All authors I have seen handwave the proof of the Čech complex actually being a complex as a calculation. But I tried to do it and I don't see how it works. Maybe there's a mistake in my calculation.
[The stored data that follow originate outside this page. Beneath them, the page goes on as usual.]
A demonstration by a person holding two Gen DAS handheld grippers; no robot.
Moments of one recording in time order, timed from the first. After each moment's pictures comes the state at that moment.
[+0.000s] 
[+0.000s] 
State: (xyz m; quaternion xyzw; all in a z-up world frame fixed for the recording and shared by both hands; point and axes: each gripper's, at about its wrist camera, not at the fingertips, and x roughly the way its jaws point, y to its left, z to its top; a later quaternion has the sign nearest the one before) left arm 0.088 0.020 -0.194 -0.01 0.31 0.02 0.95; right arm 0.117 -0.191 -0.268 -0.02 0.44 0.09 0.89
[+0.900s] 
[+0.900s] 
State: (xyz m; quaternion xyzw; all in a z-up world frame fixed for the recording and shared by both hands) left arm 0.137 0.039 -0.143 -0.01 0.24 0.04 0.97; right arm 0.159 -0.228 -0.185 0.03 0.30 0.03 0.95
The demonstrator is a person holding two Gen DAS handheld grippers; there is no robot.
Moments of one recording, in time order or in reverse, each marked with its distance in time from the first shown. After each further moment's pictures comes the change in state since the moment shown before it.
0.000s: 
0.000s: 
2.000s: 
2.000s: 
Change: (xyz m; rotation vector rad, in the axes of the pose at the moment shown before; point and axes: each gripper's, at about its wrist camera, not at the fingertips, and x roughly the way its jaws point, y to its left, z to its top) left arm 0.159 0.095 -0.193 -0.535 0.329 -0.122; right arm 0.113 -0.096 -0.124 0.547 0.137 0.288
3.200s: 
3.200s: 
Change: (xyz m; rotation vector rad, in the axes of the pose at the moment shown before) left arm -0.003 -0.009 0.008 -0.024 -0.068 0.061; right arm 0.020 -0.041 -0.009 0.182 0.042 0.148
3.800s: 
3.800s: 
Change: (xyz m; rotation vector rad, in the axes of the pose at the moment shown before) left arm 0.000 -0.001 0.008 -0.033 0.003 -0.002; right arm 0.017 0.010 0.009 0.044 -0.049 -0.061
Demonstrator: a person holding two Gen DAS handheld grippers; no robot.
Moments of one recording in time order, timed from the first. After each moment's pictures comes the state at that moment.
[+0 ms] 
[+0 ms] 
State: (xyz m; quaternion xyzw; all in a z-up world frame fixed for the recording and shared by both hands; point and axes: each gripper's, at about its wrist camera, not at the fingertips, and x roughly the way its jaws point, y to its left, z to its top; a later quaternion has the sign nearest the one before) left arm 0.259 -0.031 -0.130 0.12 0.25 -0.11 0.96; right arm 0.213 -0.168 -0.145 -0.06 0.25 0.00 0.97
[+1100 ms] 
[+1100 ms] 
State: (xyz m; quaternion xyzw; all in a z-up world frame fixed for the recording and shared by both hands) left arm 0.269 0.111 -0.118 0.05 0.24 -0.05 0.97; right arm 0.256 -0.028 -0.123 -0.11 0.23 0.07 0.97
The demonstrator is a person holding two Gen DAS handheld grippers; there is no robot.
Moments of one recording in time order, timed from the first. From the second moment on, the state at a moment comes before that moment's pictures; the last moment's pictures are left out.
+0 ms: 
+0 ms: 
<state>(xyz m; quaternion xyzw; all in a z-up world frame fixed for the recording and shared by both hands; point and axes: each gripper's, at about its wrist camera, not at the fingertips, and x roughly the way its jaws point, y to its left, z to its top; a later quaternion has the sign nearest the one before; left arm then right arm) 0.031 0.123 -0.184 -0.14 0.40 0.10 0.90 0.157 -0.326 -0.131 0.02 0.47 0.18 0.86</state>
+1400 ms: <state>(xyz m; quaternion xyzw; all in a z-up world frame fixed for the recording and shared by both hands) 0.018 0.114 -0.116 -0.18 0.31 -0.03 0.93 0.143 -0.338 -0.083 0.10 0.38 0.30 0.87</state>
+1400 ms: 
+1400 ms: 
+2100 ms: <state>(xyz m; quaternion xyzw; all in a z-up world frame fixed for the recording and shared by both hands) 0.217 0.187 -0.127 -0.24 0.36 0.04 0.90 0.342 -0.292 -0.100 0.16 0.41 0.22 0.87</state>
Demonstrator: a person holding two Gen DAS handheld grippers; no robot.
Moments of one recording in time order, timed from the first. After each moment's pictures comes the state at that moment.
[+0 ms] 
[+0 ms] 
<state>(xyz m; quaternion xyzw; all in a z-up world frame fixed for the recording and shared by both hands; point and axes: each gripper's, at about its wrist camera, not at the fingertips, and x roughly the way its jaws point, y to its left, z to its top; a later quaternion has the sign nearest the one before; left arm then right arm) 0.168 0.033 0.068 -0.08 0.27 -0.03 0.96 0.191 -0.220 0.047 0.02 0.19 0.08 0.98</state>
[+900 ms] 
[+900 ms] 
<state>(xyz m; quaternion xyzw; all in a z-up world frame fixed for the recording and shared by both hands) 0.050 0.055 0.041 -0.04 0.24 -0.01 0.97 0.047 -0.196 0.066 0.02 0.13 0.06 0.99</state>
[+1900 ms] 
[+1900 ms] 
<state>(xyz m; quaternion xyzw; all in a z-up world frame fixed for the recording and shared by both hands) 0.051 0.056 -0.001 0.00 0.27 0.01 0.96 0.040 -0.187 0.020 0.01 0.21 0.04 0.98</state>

For a sheaf $F$ and the cover $\{ U_i \}$, I want $C^p \xrightarrow{d} C^{p+1} \xrightarrow{d} C^{p+2}$, $d \circ d = 0$. To calculate, \begin{align} (d(ds))_{i_0, \ldots, i_{p+2}} &= \sum\limits_{k=0}^{p+2} (-1)^k (ds)_{i_0, \ldots, \hat{i_k}, \ldots, i_{p+2}} \rvert_{U_{i_0, \ldots, i_{p+2}}} \\ &= \sum\limits_{k=0}^{p+2} (-1)^k \left.\left( \sum\limits_{\substack{l=0 \\ l\neq k}}^{p+2} (-1)^l s_{i_0, \ldots, \hat{i_l}, \ldots, \hat{i_k}, \ldots, i_{p+2}} \rvert_{U_{i_0, \ldots, \hat{i_k}, \ldots, i_{p+2}}} \right) \right\rvert_{U_{i_0, \ldots, i_{p+2}}} \\ &= \sum\limits_{\substack{k, l = 0 \\ k \neq l}}^{p+2} (-1)^{k+l} s_{i_0, \ldots, \hat{i_l}, \ldots, \hat{i_k}, \ldots, i_{p+2}} \rvert_{U_{i_0, \ldots, i_{p+2}}} \end{align}
The last equality uses that $U_{i_0, \ldots, i_{p+2}} \subseteq U_{i_0, \ldots, \hat{i_k}, \ldots, i_{p+2}}$. How can I see from here that this sum reduces to $0$?